→ REQUIRED WORK
No pictures go into the copy. Write out every line below exactly.

*** RECORDS TO USE Section Begins ***

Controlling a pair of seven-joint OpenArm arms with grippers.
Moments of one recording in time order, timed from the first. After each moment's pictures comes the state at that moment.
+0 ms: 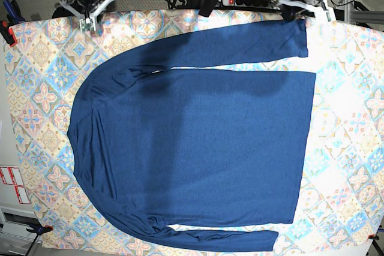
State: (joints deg) left arm 53.4 -10.3 -14.9 109.2 -47.8 0.6 23.7; right arm -48.3 9.8 6.7 107.4 -0.3 1.8 -25.7
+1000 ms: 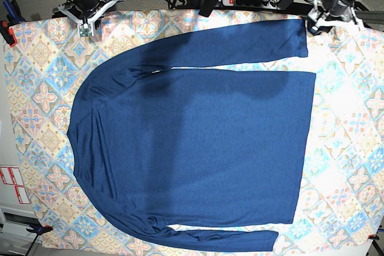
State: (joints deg) left arm 38.5 -9.5 -33.6 97.2 -54.5 0.6 46.7; right arm -46.6 9.7 6.7 107.5 -0.3 1.4 -26.3
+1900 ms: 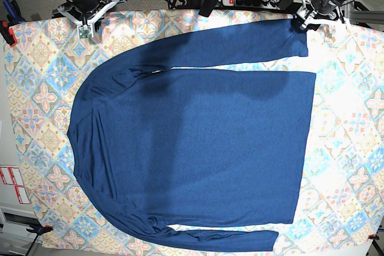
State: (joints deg) left arm 37.4 -9.7 -30.5 90.5 -55.8 -0.2 45.7; right arm -46.9 9.8 6.7 109.2 -0.3 1.4 -26.3
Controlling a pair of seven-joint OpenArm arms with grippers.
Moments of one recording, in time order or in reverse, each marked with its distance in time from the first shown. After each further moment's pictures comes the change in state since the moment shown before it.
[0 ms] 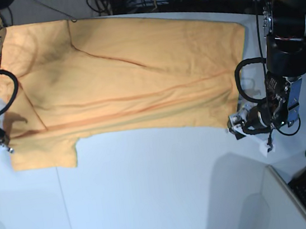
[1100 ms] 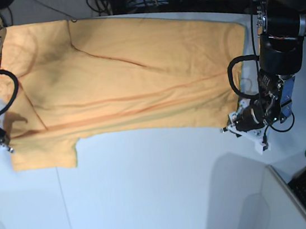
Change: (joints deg) left arm 1.6 2.1 0.0 -1.8 0.0 0.0 -4.4; right arm 0.0 0.0 0.0 0.0 0.0 0.0 0.0
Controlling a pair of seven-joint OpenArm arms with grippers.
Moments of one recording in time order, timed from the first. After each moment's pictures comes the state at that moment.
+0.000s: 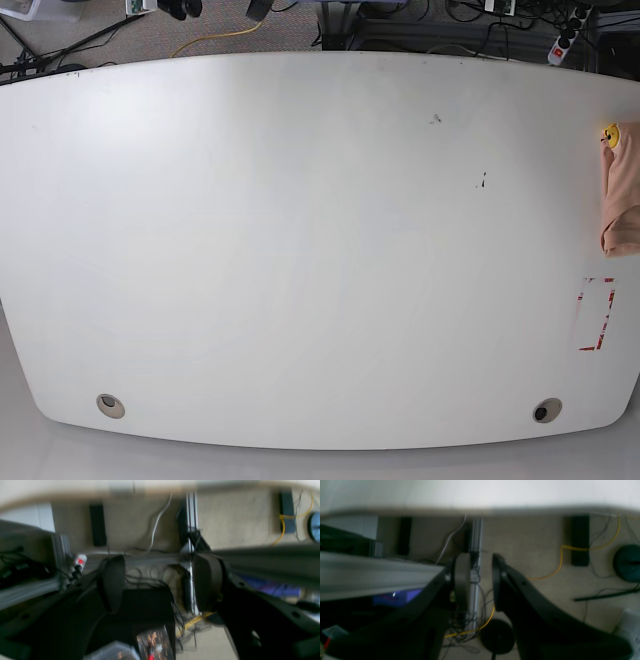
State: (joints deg) left arm 66.4 -3.8 -11.7 107.0 -4.4 -12.3 9.9; right arm -60.8 7.2 21.0 95.4 15.8 33.4 0.3
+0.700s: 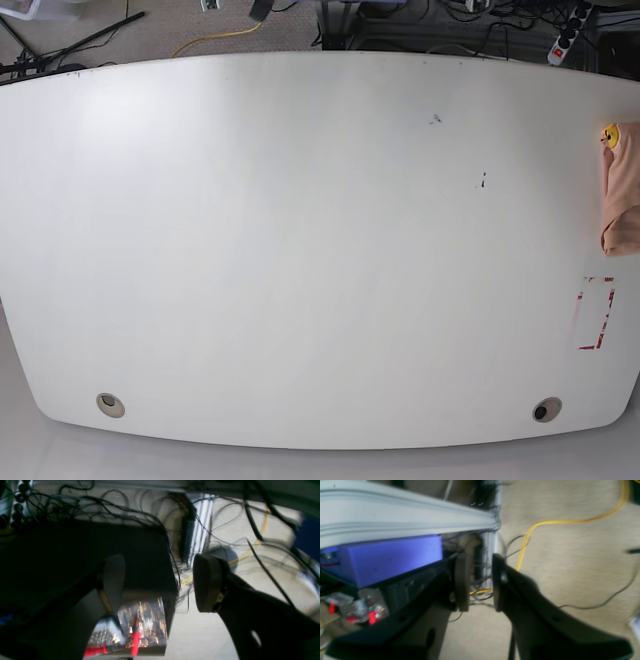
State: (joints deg) left arm 35.6 -6.1 -10.5 52.6 -4.2 -12.3 8.4; right arm -37.0 3.5 13.6 53.5 -0.9 31.5 0.7
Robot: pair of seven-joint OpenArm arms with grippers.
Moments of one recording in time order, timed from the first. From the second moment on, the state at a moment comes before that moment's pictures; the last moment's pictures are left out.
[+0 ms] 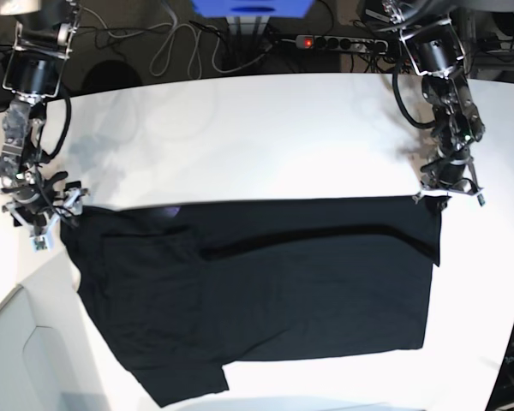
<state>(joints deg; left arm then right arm) 0.4 -14.9 -28.5 67.2 -32.0 -14.2 22.5 4.9 21.5 16.4 73.5 7.6 26.9 -40.7</state>
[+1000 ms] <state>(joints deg) 5.3 -17.8 -30.5 87.9 -32.0 -14.3 35.0 6.6 25.9 15.9 88.7 7.6 33.9 -50.9</state>
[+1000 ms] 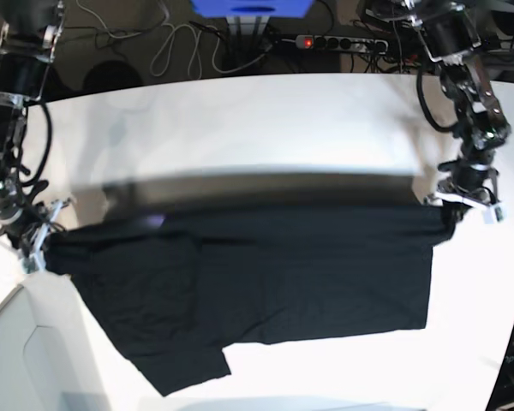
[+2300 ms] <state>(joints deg) 32.1 -7.8 -41.0 102.4 -32.1 -14.4 38.0 -27.7 19.5 27.2 109.8 7.6 34.3 -52.6</state>
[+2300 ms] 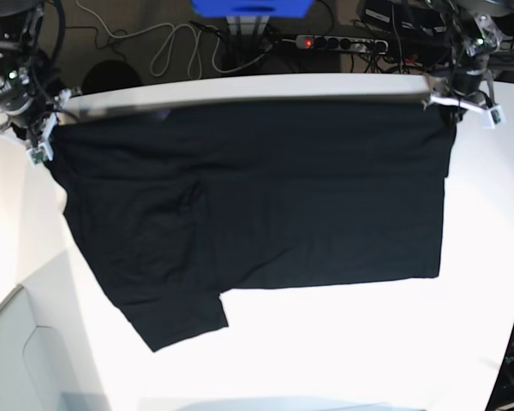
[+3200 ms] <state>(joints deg) 38.1 -7.7 -41.4 102.4 -31.9 -14.3 38.4 -32.1 18.0 29.7 110.5 7.6 34.3 -52.3</state>
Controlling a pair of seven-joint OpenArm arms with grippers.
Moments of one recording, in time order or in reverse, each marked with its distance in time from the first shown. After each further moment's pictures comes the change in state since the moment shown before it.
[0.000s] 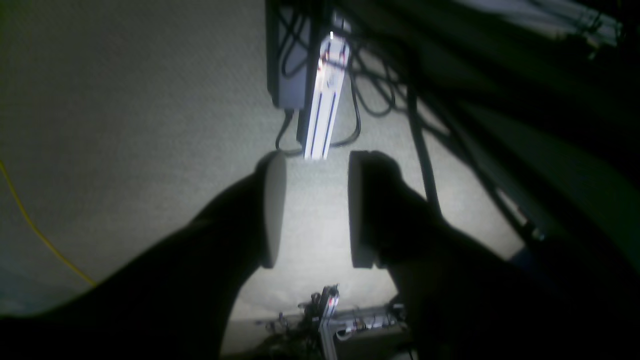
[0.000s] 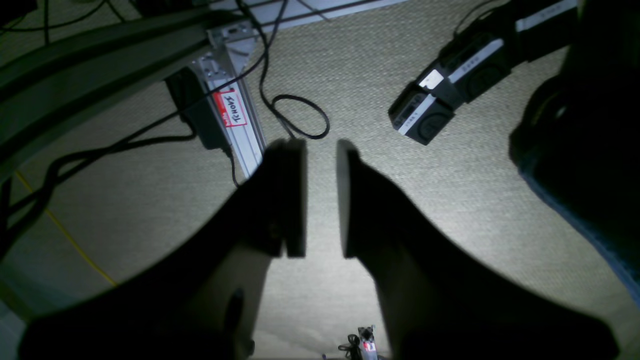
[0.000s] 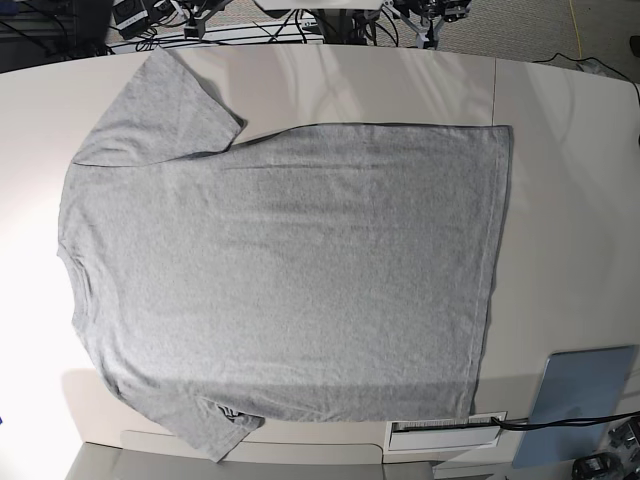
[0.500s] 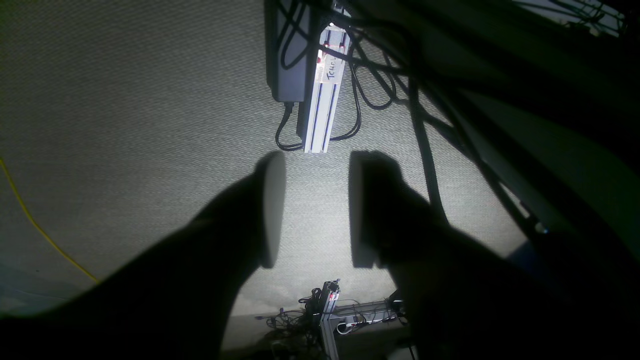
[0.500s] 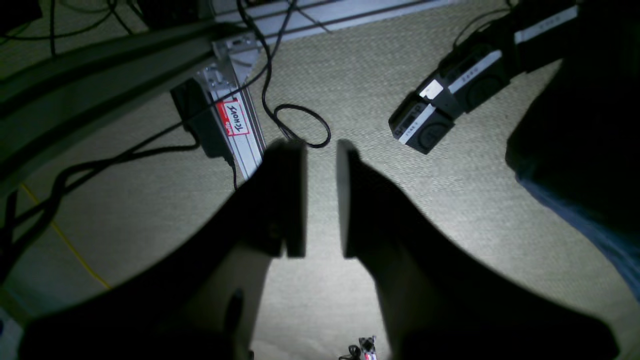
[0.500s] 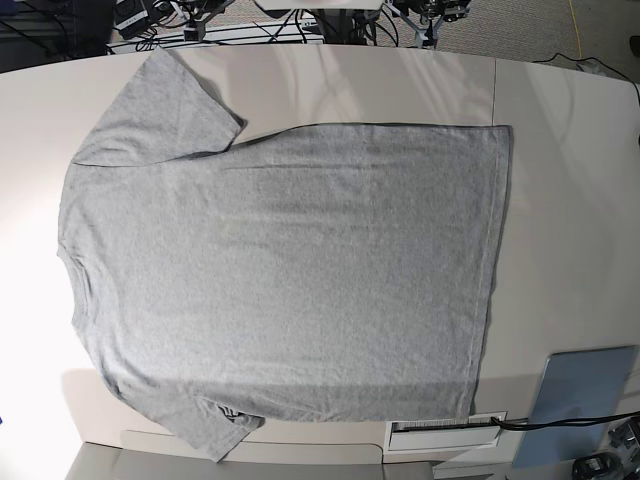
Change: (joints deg) left arm 0.0 0.0 0.0 0.0 0.0 0.0 0.4; right arm 0.2 0.0 0.0 0.0 0.0 0.0 1.6
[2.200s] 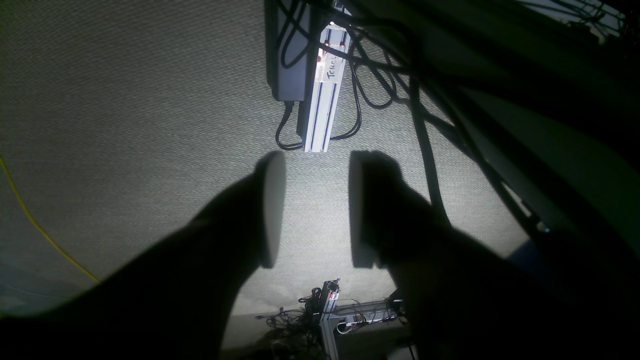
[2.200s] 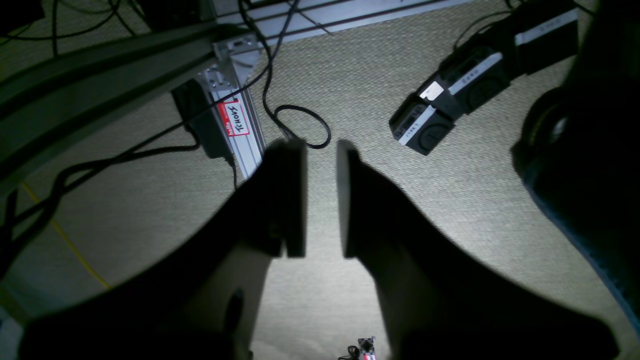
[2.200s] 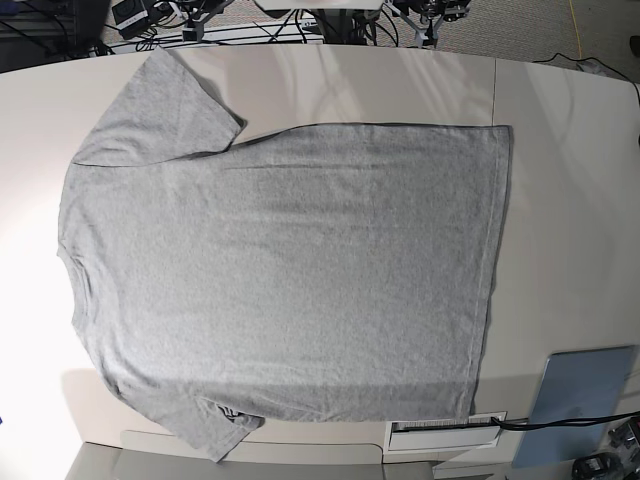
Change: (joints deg) left arm 0.0 0.0 0.0 0.0 0.0 0.0 0.0; right arm -0.1 0.7 0.0 0.0 0.0 0.6 -0.1
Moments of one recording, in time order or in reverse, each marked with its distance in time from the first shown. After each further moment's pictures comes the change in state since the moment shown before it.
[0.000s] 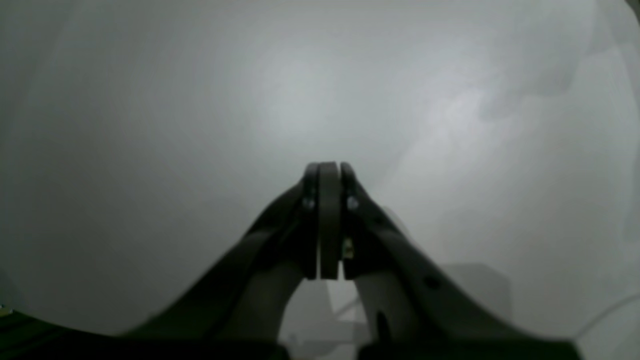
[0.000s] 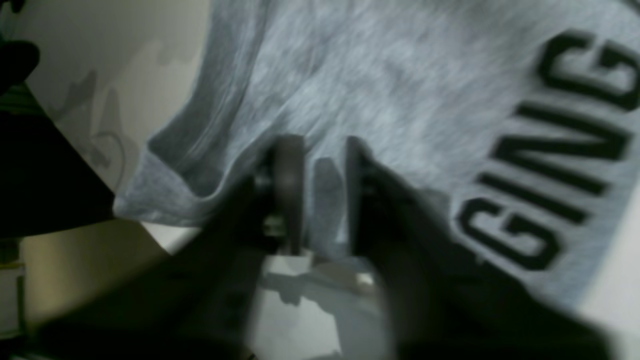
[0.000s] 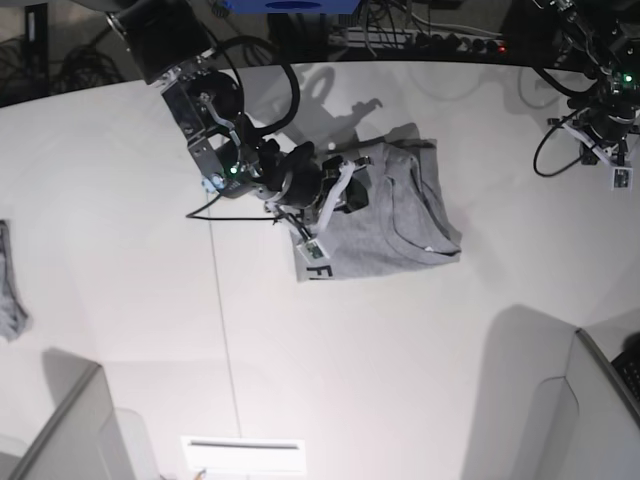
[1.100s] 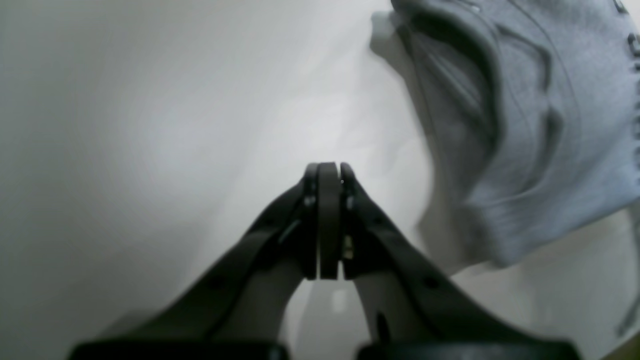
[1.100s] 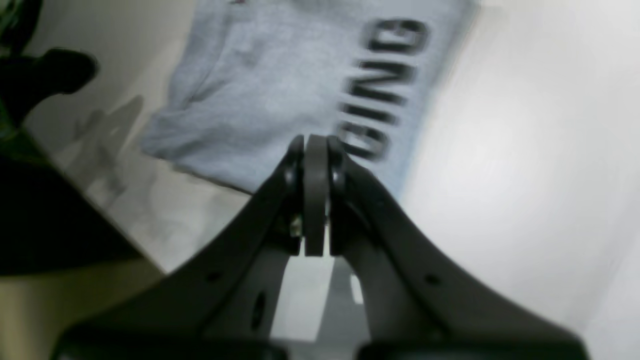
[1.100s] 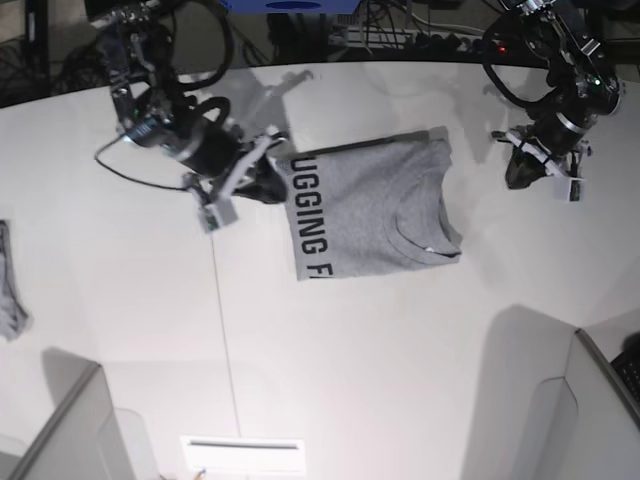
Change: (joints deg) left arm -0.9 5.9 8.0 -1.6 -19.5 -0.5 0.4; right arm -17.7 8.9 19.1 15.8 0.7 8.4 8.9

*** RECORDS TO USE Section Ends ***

→ EXPECTED ANSWER
Controlling a pair of seven-joint OpenArm arms with grippers.
Moments of one recording in time order, timed from the first. After each moment's pictures comes the state at that moment.
+0 ms: 
State: (joints deg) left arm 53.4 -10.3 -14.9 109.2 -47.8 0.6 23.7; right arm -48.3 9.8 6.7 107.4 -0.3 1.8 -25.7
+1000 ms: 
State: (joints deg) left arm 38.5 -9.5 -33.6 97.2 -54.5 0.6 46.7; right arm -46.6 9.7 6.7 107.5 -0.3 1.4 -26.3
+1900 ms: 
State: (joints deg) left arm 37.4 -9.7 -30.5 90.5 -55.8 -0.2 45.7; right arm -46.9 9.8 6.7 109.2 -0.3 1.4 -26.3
Controlling a pair of seven-joint OpenArm arms with grippers.
Moments of one recording, in time order or in reverse, each marked with its distance in time from the first shown. After each further moment's pictures comes the change in state since the moment shown before it.
[0 ms] 
[1100 ms] 
Change: (joints deg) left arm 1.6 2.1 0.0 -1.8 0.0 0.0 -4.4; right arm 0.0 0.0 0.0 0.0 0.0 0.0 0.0
Controlling a pair of seven-joint OpenArm arms with grippers.
Moments of one recording in time order, timed from the first. After each moment's pictures comes the state at that moment.
+0.000s: 
State: (joints deg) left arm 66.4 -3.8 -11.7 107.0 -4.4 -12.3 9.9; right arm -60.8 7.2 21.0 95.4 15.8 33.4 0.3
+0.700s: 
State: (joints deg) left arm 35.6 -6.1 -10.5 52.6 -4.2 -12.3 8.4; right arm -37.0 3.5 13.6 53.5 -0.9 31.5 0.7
Robot: pair of seven-joint OpenArm arms with grippers.
Moments of one recording in time order, timed from the first. From the second moment on, the state at a moment comes before that moment's pictures; the last moment's pictures are left out.
[+0 ms] 
<state>(joints deg; left arm then right arm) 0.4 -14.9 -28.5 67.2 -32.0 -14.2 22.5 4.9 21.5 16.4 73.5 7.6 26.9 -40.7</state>
[+1000 ms] <state>(joints deg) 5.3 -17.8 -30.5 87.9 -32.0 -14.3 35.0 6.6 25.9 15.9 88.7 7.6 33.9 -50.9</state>
[+1000 ms] 
[+2300 ms] <state>(joints deg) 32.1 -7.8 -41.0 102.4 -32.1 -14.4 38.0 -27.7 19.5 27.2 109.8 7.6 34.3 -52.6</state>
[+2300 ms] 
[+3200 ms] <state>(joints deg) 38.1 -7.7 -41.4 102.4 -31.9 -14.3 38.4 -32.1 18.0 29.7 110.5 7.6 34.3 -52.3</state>
Controlling a pair of seven-joint OpenArm arms with grippers.
Moments of one recording, in time order or in reverse, each marked with its distance in time from the first shown. After each further moment's pictures comes the change in state since the moment shown before it.
[0.000s] 
[0.000s] 
[0.000s] 
[0.500s] 
[0.500s] 
[0.500s] 
Change: (joints deg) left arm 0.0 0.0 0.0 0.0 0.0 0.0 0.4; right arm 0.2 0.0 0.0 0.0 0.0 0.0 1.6
[2.200s] 
[2.200s] 
[2.200s] 
Change: (joints deg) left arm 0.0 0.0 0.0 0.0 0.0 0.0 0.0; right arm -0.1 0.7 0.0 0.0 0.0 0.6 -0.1
Moments of one recording, in time order or in reverse, each marked with its distance in time from the first shown. After each further moment's pictures comes the change in state since the moment shown before it.
[0.000s] 
[0.000s] 
[0.000s] 
[1.100s] 
[1.100s] 
[1.100s] 
Change: (joints deg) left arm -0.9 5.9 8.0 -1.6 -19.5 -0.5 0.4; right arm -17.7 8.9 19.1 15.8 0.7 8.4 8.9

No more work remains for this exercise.